Copy every entry. Do not alter a single word.

= Beginning of Section =

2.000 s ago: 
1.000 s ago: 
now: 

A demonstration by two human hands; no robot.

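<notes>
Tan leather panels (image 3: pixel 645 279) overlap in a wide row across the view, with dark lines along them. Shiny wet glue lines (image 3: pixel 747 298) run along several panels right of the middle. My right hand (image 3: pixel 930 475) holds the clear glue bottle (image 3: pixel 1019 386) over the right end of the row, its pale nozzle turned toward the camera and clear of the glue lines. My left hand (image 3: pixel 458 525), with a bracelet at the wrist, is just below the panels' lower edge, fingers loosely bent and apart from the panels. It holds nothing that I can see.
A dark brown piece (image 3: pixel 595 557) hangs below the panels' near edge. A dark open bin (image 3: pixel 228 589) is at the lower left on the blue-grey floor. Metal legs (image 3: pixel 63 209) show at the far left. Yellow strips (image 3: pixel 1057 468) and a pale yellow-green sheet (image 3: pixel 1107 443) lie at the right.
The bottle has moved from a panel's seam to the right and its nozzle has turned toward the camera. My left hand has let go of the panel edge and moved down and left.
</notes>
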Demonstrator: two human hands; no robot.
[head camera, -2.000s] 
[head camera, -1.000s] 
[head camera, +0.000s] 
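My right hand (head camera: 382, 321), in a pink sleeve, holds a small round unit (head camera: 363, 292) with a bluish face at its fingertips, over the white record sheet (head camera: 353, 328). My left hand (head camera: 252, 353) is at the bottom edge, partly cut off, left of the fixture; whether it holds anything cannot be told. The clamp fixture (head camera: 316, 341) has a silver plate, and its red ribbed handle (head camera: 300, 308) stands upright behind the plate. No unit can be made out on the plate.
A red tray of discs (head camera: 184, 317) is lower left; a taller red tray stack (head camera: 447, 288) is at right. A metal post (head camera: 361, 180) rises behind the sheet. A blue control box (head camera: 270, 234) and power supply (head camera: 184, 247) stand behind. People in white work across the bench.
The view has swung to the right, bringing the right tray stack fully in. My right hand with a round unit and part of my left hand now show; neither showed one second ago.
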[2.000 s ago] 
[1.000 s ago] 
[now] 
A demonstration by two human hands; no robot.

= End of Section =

» **Written answer**
2.000 s ago: 
1.000 s ago: 
now: 

A demonstration by two human hands; no robot.

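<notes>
Tan leather panels (image 3: pixel 645 279) overlap in a wide row across the view, with dark lines along them. Shiny wet glue lines (image 3: pixel 747 298) run along several panels right of the middle. My right hand (image 3: pixel 930 475) holds the clear glue bottle (image 3: pixel 1019 386) over the right end of the row, its pale nozzle turned toward the camera and clear of the glue lines. My left hand (image 3: pixel 458 525), with a bracelet at the wrist, is just below the panels' lower edge, fingers loosely bent and apart from the panels. It holds nothing that I can see.
A dark brown piece (image 3: pixel 595 557) hangs below the panels' near edge. A dark open bin (image 3: pixel 228 589) is at the lower left on the blue-grey floor. Metal legs (image 3: pixel 63 209) show at the far left. Yellow strips (image 3: pixel 1057 468) and a pale yellow-green sheet (image 3: pixel 1107 443) lie at the right.
The bottle has moved from a panel's seam to the right and its nozzle has turned toward the camera. My left hand has let go of the panel edge and moved down and left.
</notes>
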Demonstrator: two human hands; no robot.
[head camera, -2.000s] 
[head camera, -1.000s] 
[head camera, +0.000s] 
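My right hand (head camera: 382, 321), in a pink sleeve, holds a small round unit (head camera: 363, 292) with a bluish face at its fingertips, over the white record sheet (head camera: 353, 328). My left hand (head camera: 252, 353) is at the bottom edge, partly cut off, left of the fixture; whether it holds anything cannot be told. The clamp fixture (head camera: 316, 341) has a silver plate, and its red ribbed handle (head camera: 300, 308) stands upright behind the plate. No unit can be made out on the plate.
A red tray of discs (head camera: 184, 317) is lower left; a taller red tray stack (head camera: 447, 288) is at right. A metal post (head camera: 361, 180) rises behind the sheet. A blue control box (head camera: 270, 234) and power supply (head camera: 184, 247) stand behind. People in white work across the bench.
The view has swung to the right, bringing the right tray stack fully in. My right hand with a round unit and part of my left hand now show; neither showed one second ago.
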[2.000 s ago] 
[1.000 s ago] 
[now] 
A demonstration by two human hands; no robot.

No more is needed for this answer.